Bir söz var ya, “İçini dökmek”… Ersin Tatar, Kıbrıs sorunuyla ilgili içini döktü.
Sohbet ederek konuştuk.
“Türkiye’de gitmediğim il neredeyse kalmadı. Çok büyük dostluklar edindim. Bunlar hep Kıbrıs Türkü’nün KKTC’nin yararınadır” dedi.

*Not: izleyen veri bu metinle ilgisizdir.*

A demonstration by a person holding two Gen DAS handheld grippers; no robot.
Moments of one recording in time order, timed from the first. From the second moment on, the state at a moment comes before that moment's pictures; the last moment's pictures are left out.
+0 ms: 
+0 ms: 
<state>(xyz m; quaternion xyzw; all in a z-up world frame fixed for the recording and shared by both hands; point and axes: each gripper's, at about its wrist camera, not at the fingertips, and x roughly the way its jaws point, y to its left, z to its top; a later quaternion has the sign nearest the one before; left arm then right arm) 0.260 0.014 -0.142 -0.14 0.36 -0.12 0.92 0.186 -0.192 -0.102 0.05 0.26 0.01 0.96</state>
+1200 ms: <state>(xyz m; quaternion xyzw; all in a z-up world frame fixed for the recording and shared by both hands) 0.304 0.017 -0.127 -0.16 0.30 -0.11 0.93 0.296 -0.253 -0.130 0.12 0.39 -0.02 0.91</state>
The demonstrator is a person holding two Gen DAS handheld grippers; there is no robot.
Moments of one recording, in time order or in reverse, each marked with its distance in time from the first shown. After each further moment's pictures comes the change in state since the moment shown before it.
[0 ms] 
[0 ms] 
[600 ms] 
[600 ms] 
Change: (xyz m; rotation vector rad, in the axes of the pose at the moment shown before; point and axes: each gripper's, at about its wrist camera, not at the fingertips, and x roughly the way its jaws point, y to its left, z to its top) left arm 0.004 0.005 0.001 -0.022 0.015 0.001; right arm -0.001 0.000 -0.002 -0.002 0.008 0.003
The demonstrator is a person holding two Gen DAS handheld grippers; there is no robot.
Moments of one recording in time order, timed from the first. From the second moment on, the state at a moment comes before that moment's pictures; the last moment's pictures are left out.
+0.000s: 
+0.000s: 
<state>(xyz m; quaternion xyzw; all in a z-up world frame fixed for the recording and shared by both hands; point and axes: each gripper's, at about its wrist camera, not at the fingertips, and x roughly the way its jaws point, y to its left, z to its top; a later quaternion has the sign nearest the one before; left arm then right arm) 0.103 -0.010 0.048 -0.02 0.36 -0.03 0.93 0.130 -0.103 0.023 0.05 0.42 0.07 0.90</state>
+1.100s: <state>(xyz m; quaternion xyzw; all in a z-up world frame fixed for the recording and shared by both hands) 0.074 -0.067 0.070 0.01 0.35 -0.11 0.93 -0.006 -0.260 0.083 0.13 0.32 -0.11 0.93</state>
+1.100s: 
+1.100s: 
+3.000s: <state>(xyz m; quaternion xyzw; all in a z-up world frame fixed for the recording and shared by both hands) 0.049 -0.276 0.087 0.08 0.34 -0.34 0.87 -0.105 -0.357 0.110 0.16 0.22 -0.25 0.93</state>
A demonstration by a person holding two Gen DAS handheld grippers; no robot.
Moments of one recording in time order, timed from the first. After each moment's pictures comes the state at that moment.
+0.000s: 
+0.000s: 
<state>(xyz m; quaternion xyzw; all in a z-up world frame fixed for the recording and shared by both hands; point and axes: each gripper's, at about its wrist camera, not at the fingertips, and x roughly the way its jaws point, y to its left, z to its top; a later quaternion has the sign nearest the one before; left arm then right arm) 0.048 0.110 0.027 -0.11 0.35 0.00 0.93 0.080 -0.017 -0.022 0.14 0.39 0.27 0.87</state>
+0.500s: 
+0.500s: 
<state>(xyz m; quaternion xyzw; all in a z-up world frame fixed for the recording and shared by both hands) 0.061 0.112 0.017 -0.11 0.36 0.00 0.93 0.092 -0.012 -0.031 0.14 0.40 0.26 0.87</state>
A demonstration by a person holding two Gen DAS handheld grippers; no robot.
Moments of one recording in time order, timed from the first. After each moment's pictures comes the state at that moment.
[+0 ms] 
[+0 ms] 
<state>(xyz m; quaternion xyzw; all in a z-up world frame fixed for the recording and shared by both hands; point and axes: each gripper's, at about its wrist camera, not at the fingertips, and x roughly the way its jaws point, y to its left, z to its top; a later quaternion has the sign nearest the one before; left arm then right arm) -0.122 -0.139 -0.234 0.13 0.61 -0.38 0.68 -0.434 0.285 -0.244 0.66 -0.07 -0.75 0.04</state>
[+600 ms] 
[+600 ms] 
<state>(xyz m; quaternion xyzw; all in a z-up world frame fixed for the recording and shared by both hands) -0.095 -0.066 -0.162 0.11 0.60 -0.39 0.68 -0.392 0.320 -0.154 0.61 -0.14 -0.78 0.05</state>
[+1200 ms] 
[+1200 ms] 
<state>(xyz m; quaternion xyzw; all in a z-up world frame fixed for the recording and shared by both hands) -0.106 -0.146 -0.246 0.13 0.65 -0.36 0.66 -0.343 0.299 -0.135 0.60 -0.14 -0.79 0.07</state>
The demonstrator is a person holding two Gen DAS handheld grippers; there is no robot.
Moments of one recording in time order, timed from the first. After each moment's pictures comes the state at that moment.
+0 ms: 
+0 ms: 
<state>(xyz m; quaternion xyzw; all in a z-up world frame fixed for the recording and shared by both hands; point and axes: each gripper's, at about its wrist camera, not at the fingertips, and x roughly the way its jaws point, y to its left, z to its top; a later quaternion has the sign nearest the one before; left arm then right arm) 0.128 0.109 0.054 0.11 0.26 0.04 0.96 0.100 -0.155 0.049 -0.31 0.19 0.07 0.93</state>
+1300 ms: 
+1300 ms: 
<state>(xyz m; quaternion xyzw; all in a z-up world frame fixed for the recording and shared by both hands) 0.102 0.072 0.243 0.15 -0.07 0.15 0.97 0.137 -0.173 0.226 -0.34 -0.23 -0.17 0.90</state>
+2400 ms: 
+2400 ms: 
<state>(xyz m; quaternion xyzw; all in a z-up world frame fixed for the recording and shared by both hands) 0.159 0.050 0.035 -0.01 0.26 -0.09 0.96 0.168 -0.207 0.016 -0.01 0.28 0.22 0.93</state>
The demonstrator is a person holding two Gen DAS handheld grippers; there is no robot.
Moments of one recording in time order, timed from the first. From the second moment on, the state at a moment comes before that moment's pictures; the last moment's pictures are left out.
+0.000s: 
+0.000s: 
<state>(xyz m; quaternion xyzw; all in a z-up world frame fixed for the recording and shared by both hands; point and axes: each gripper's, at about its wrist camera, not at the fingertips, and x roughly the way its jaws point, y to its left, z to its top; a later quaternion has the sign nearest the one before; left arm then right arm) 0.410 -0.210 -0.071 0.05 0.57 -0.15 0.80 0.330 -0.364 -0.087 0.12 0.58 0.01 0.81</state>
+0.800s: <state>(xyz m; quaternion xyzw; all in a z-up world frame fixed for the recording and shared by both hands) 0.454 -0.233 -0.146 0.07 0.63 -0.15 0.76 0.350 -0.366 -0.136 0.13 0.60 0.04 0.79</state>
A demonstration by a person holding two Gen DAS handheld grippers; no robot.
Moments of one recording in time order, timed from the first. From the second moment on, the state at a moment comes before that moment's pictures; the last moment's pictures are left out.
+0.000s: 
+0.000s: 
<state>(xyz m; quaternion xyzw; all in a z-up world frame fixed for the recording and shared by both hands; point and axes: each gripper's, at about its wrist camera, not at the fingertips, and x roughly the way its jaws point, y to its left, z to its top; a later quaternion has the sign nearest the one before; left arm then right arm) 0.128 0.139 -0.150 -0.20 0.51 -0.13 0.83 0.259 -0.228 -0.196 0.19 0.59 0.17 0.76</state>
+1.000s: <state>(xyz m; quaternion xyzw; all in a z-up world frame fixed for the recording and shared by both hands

İftara hazırlanıyordu. Merak edip, “Cenevre’de de oruçlu muydunuz?” diye sordum. Yanıt gayet vurguluydu: “Tabii ki oruçluydum. Arada yemek sormaya kalktılar, oruçlu olduğumu söyledim, saygıyla karşıladılar.”
***
Tatar, Kıbrıs sorununda edilgen taraf olduğumuzu kabul etmiyor. Bu kez konuşmasında farklı bir kararlılık buldum. Yeniden adaylık sürecine girerken, özellikle Kıbrıs sorununda kendine özgüveni yüksek…
***
Algıyı kolaylaştırmak için Ersin Tatar’ın söylediklerini, bağlaca gerek duymadan aktarmayı tercih ettim. Bu benim açımdan da bir deneme…
***
“CENEVRE BULUŞMASINI EN ÇOK BİZ İSTEDİK”… “Kıbrıs sorunu yarım asrı aşkın süredir var olan bir sorundur. Birleşmiş Milletlerin gündeminde çözümsüz kabul edilen sorunların da en eskilerindendir. Kesintiye uğrar gibi olsa da çözüm müzakereleri 1968’den beri devam ediyor. Bugüne kadar çözüm bulunamamasında en masum taraf Kıbrıslı Türkler ve Anavatanımız Türkiye’dir. Cenevre buluşmasını en çok biz istedik. Laf ola bir görüşme olmaması için işbirliğine yönelik yol gösterici olunması da bir anlamda bizim görüşümüzdür.”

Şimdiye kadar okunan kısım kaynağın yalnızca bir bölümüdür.